━━━━━ Exercise data

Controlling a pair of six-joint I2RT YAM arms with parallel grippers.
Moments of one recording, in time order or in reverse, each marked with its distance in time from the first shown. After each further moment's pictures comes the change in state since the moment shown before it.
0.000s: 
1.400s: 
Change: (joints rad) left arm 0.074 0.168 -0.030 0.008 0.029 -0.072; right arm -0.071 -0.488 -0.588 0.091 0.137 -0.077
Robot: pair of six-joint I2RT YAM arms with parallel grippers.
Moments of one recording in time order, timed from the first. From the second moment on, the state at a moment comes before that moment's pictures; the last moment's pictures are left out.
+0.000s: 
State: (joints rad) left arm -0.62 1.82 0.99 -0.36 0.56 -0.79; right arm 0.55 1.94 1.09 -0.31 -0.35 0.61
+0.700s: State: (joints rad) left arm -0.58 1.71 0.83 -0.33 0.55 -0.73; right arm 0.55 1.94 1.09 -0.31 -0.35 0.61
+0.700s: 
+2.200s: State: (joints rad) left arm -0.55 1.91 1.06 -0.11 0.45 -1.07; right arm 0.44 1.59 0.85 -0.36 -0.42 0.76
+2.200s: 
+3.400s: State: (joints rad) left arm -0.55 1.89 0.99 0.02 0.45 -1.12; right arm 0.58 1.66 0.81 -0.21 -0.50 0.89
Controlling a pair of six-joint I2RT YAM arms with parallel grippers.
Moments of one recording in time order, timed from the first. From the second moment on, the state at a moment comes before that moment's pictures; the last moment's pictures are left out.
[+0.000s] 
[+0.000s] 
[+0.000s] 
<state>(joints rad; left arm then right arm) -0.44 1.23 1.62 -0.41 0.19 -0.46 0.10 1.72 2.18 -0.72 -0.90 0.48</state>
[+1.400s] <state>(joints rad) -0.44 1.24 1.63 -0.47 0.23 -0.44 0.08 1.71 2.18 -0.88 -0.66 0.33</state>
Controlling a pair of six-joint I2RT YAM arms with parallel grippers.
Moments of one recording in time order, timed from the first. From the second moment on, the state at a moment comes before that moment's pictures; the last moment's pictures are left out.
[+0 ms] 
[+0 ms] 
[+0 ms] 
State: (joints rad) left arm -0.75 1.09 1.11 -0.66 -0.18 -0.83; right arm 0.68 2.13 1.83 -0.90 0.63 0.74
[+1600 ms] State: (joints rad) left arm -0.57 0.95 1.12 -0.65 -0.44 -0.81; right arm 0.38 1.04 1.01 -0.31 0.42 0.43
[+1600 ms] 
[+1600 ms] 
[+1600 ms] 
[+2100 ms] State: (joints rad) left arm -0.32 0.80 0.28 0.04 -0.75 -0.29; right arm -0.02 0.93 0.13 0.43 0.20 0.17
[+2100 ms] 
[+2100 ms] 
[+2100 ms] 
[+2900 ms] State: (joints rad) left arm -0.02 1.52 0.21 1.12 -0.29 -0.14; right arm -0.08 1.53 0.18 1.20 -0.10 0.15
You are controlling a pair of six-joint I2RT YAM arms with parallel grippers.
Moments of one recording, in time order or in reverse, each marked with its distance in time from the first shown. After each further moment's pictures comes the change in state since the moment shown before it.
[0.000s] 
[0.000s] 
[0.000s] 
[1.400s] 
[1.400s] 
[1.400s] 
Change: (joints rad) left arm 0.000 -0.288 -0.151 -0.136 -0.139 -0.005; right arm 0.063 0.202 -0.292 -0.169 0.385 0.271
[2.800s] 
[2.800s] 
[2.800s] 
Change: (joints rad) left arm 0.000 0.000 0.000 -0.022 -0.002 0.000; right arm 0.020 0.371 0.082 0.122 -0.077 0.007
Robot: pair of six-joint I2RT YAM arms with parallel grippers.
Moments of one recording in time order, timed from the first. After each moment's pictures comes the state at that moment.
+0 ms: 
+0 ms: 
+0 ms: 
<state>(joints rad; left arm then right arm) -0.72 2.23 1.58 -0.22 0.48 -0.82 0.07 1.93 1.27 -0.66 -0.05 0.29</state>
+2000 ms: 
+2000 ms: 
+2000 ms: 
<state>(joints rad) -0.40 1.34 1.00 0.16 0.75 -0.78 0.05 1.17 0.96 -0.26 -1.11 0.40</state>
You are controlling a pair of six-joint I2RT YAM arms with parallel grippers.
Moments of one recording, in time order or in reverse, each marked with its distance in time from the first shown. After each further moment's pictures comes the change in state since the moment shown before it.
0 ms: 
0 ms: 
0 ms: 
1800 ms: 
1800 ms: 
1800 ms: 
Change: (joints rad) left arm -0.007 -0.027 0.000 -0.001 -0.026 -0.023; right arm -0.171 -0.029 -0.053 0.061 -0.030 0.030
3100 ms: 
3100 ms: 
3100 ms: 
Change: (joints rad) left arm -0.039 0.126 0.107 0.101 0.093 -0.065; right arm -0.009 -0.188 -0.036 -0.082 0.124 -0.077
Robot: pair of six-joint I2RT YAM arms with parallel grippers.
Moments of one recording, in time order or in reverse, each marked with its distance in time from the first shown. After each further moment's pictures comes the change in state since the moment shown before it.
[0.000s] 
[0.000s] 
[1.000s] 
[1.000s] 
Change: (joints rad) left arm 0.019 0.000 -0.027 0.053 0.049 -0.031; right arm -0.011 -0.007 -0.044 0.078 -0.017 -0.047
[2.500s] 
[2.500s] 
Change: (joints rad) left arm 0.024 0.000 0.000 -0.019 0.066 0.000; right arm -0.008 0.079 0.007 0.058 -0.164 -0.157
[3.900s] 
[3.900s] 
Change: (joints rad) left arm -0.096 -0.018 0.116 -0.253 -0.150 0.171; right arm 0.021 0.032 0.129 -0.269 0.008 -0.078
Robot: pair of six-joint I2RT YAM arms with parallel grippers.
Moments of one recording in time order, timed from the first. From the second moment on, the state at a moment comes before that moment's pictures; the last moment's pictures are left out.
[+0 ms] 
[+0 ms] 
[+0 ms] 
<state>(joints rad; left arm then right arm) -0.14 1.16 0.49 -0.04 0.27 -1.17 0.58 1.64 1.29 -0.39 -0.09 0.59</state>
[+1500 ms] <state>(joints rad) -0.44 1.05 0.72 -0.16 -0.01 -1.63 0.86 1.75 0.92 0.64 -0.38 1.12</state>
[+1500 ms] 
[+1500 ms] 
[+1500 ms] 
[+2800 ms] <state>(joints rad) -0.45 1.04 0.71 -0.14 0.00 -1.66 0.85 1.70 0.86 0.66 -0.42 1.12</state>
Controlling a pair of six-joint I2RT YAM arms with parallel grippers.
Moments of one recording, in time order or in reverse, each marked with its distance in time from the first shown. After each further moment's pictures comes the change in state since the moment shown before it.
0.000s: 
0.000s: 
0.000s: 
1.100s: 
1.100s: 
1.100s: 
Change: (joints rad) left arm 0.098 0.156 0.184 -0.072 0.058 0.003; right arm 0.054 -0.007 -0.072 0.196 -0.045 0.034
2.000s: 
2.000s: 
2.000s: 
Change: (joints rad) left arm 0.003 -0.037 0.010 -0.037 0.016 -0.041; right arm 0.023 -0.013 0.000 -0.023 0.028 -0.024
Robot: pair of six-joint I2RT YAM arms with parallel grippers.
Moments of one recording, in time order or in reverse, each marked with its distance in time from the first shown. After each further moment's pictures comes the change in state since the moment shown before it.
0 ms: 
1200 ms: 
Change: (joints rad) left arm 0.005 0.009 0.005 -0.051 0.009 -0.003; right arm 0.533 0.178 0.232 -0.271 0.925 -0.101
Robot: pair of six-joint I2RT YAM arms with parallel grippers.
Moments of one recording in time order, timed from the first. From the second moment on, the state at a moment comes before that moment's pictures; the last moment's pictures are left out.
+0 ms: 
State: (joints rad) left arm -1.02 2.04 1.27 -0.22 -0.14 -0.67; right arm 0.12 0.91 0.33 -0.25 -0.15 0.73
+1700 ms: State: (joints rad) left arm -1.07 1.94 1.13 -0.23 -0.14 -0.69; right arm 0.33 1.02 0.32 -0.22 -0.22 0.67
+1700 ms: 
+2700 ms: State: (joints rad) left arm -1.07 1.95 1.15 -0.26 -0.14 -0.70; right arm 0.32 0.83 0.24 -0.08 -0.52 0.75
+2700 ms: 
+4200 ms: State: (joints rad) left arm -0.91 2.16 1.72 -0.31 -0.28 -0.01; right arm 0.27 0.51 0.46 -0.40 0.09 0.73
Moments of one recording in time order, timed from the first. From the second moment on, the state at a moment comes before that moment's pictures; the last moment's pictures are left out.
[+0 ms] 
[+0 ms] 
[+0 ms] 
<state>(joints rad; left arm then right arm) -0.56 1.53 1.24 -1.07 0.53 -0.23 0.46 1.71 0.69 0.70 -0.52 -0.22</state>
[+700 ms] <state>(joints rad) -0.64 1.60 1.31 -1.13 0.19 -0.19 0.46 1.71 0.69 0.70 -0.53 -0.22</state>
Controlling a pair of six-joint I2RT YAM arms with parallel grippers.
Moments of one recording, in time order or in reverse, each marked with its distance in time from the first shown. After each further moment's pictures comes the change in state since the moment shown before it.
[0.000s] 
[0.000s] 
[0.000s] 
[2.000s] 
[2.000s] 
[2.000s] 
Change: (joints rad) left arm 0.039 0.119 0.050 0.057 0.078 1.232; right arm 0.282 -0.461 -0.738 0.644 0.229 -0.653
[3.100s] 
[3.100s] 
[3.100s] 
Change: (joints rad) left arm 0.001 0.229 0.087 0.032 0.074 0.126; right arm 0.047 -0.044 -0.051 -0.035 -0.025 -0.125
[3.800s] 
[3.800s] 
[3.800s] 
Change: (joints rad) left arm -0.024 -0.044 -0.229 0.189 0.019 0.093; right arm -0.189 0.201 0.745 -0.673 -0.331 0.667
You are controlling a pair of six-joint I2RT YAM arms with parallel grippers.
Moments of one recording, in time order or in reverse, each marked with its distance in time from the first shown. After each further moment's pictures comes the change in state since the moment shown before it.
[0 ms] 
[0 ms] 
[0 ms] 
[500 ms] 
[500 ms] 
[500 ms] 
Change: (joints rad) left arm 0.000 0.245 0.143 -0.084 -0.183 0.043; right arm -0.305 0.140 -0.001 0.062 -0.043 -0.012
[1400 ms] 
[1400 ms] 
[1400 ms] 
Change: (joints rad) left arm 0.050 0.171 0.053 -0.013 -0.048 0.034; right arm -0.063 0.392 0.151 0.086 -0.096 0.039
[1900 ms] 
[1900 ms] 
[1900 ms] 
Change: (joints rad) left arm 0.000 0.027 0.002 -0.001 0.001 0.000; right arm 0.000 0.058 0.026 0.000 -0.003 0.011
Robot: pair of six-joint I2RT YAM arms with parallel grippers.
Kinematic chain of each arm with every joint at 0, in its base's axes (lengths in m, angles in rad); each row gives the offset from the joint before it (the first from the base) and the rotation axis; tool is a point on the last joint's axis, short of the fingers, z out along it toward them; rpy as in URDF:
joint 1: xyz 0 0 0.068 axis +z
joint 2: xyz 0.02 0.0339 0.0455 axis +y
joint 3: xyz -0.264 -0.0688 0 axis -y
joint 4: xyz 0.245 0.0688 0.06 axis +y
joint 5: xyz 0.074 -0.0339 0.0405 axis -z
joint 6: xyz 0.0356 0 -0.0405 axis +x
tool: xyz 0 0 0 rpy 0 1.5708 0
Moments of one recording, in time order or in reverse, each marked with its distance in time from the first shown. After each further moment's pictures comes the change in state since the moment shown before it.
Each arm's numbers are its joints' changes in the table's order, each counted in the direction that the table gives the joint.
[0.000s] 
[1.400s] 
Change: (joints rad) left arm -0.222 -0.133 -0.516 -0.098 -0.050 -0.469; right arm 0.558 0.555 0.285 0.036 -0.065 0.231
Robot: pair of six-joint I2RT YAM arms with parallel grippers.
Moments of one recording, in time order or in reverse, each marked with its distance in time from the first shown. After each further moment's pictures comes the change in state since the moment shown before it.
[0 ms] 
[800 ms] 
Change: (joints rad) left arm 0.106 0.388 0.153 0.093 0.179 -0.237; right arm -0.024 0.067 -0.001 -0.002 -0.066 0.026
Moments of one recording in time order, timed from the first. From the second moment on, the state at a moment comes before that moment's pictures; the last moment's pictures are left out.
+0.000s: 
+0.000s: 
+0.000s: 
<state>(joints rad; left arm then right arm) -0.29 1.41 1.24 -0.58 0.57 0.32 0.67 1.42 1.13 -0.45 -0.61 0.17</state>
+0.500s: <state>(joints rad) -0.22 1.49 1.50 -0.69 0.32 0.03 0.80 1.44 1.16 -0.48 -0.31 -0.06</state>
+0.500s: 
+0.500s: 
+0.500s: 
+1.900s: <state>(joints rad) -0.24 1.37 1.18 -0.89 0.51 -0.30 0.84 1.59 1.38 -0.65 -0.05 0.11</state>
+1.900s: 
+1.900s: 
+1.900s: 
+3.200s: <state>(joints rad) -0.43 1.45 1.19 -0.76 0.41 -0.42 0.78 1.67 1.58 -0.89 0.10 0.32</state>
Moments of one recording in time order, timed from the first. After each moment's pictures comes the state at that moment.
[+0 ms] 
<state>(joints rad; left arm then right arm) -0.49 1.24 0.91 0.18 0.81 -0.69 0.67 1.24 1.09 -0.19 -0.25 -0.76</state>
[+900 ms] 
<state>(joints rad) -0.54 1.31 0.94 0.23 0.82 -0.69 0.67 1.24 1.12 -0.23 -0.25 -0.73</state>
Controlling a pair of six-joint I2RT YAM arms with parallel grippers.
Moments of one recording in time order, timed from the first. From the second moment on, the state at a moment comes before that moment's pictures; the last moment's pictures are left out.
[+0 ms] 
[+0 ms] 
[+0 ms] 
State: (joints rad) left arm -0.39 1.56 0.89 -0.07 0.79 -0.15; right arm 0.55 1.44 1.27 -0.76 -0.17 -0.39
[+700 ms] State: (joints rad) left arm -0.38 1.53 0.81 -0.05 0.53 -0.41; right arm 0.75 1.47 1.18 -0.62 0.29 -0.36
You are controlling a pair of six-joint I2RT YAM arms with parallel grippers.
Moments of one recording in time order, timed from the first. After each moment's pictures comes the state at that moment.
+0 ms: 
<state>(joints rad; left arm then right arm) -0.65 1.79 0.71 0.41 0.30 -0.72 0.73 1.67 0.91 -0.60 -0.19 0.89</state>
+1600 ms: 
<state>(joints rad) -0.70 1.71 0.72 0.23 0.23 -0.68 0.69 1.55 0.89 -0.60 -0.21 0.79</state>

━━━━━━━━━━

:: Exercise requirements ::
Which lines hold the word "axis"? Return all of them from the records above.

:: Exercise output ::
Kinematic chain of each arm with every joint at 0, in its base's axes (lengths in m, angles in rad); each row gives the offset from the joint before it (the first from the base) and the rotation axis; tool is a point on the last joint's axis, short of the fingers, z out along it toward them; rpy as in URDF:
joint 1: xyz 0 0 0.068 axis +z
joint 2: xyz 0.02 0.0339 0.0455 axis +y
joint 3: xyz -0.264 -0.0688 0 axis -y
joint 4: xyz 0.245 0.0688 0.06 axis +y
joint 5: xyz 0.074 -0.0339 0.0405 axis -z
joint 6: xyz 0.0356 0 -0.0405 axis +x

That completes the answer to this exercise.